Does he not understand that when he ignites a public furor over AIG bonuses and then incites Congress to pass a punitive tax, he sends shivers down the spines of every other corporate executive who makes a lot of money?
Does he seriously believe that Wall Street investors will not worry that their winnings, should they join the Treasury as partners in risky investments, would be subject to public abuse, publicity, and confiscatory taxation?
Of course he realizes that his rhetoric makes it unlikely that his program will succeed. He obviously gets it that the entire concept of a public-private partnership is impossible amid a climate of waging class warfare, taxing the rich, and heaping contempt on anyone who makes money.
The president is quite bright and certainly understands that you cannot shake hands with your right while you launch a roundhouse with your left.
So why does Obama persist in his aggressive rhetoric? Why does he continue to treat Wall Street as something out of Dante's Inferno?
Because he's just not that into you! He doesn't really care if the public-private partnerships work out.
He sends Geithner out to announce the program because he doesn't want to make it his own. When he announces a stimulus plan or a new spending bill, it's Obama's moment before the teleprompter. But the public-private partnerships he leaves to his Treasury secretary to announce.
The most rational explanation for Obama's puzzling conduct — sabotaging his own program by way of his own rhetoric — is that he truly wants to be forced to nationalize the banks in pursuit of his ultimate goal of a socialist economy.
Obama has to oppose nationalization today in order to achieve it tomorrow.
He has to show the country and the world that he is doing all he can to help the private sector to sort things out with government help. He must ostentatiously invite the hated demons of Wall Street to join him in rescuing the banks in order, later, to say that he did his best to avoid having to take over the banks. Only then will nationalization be an acceptable alternative — when he has run out of other options.

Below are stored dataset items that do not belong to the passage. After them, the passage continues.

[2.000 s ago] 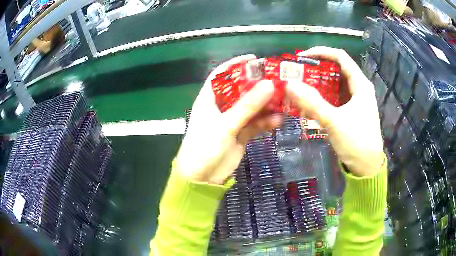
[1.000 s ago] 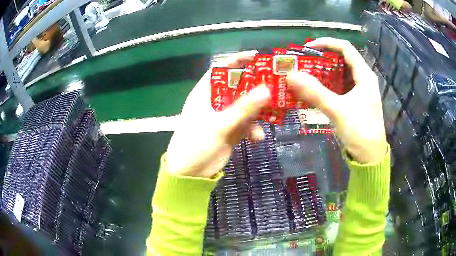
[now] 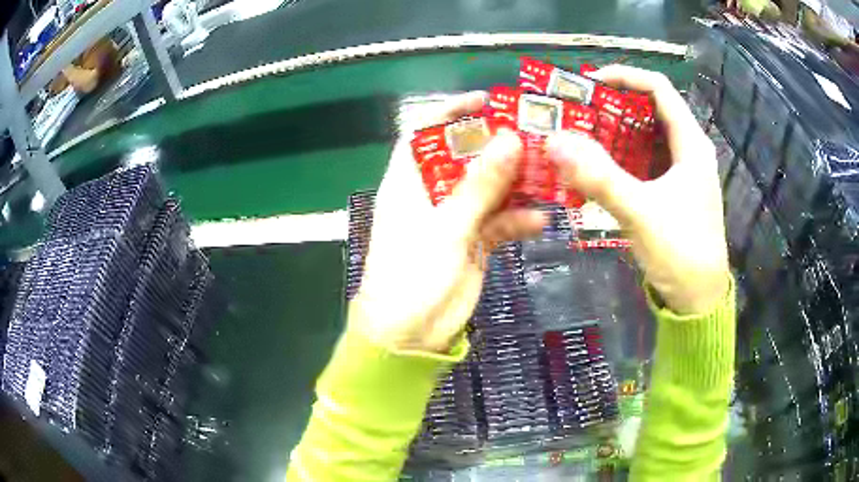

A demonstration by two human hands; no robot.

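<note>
Several red circuit boards point(image 3: 539, 162) are fanned out between my two hands, faces towards me, above the tray. Silver and gold metal parts show near their upper edges. My left hand point(image 3: 429, 226) holds the left side of the fan, thumb on the faces. My right hand point(image 3: 659, 198) holds the right side, thumb near the middle. Below, packed board rows point(image 3: 504, 377) stand on edge in a clear plastic tray point(image 3: 565, 292); a shorter reddish row point(image 3: 576, 362) is at their right. My hands and wrists hide part of the rows.
Dark ribbed stacks point(image 3: 80, 301) stand at the left, one with a white label. A tall, glossy wrapped stack point(image 3: 753, 188) stands at the right. A long green surface point(image 3: 283, 169) with pale edge strips crosses behind my hands. A metal frame point(image 3: 155, 56) is at the upper left.
The fan has shifted: a board now sticks up at the top centre, and the leftmost board is tilted. My left hand and sleeve have moved slightly right, uncovering the far-left row's upper end.
</note>
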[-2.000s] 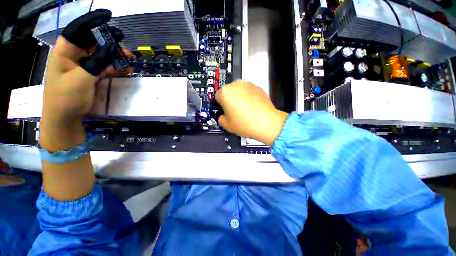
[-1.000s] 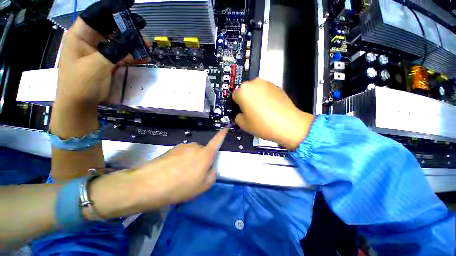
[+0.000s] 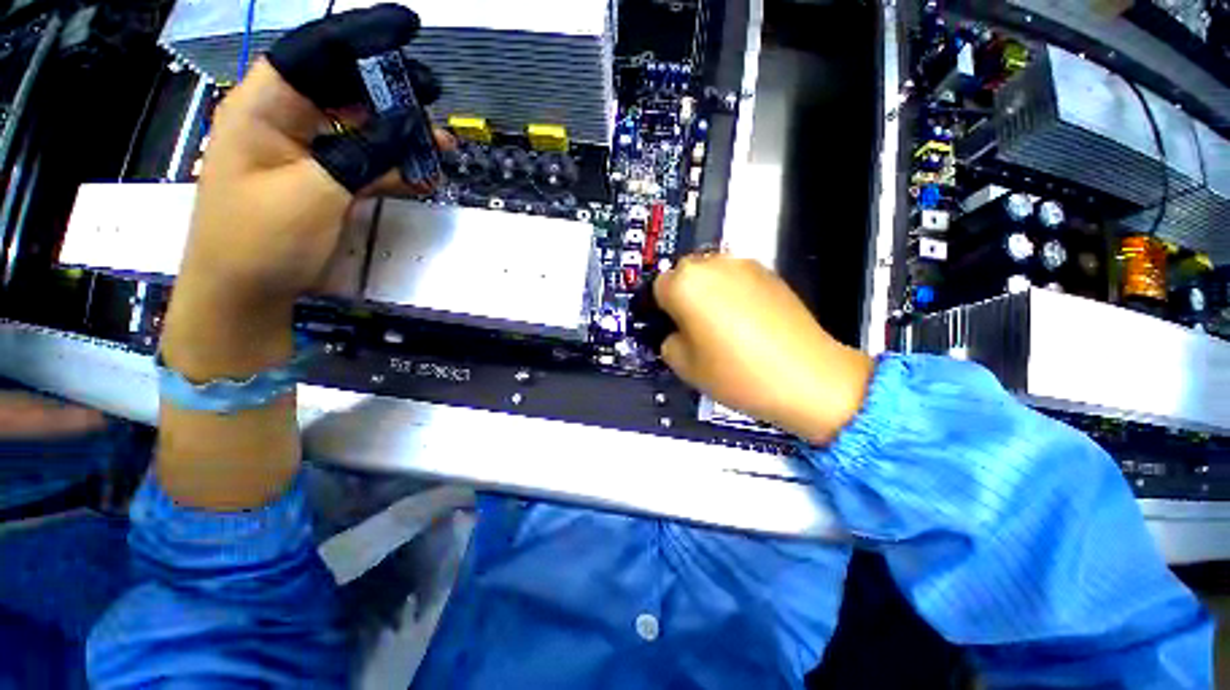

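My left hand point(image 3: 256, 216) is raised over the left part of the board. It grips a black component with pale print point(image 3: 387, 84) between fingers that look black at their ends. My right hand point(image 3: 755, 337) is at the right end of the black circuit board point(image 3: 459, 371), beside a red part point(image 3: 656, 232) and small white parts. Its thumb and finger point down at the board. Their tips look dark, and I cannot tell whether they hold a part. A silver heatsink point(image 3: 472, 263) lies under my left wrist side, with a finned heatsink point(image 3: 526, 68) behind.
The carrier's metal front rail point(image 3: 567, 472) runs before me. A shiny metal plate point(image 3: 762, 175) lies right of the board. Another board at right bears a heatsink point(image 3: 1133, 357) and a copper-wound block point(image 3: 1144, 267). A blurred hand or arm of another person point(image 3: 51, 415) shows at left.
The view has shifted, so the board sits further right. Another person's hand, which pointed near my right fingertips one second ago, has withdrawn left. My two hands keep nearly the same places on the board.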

Meanwhile, he makes sure the private sector won't play ball by going after their bonuses, sending an implicit message to the other executives on Wall Street that reads, “stay away.”
Even when he takes over the banks, as he almost inevitably will, he is going to have to dress up the nationalization as a temporary measure forced on him by the economy and the previously unrealized depth of the problem. He will cite the example of Sweden, where the government nationalized the banks only temporarily and returned them to private hands quickly.

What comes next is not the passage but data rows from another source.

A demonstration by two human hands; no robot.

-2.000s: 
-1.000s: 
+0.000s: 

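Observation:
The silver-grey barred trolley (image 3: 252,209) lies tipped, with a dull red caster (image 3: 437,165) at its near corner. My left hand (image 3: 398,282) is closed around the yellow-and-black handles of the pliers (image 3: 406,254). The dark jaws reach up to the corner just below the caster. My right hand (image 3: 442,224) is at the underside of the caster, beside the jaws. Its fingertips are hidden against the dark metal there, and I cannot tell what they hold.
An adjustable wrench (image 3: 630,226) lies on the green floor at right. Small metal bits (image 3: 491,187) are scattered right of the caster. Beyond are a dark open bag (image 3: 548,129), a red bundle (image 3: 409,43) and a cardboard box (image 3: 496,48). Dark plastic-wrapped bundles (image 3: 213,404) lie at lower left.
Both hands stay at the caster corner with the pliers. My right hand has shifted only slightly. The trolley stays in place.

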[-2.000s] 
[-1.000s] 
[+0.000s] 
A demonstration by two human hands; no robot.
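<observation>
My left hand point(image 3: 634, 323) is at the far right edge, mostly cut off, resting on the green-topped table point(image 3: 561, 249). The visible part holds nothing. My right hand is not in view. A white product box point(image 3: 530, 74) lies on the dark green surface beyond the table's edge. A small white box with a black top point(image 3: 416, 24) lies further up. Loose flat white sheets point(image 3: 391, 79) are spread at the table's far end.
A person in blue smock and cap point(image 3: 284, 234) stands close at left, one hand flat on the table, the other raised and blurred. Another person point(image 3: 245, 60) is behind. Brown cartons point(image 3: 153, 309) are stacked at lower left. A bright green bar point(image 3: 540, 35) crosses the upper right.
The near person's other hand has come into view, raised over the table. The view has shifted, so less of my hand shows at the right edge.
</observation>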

You can't be for nationalization. But Obama hopes to accomplish it nonetheless.
Already, in the TARP and TALF programs, we can see how eager he is to use government power to manipulate the once-private sector. Consider the mandates piling up on any financial institution that takes government funds: limits on executive pay, corporate travel and conferences; a strong “buy American” recommendation; and aggressive action to get them to make consumer loans.
Can affirmative action, low-income lending, and diversity outreach be far behind?
If Obama can bring banks and the healthcare industry under government control, we will have de facto socialism. Is this Obama's goal? It is obviously where he is headed.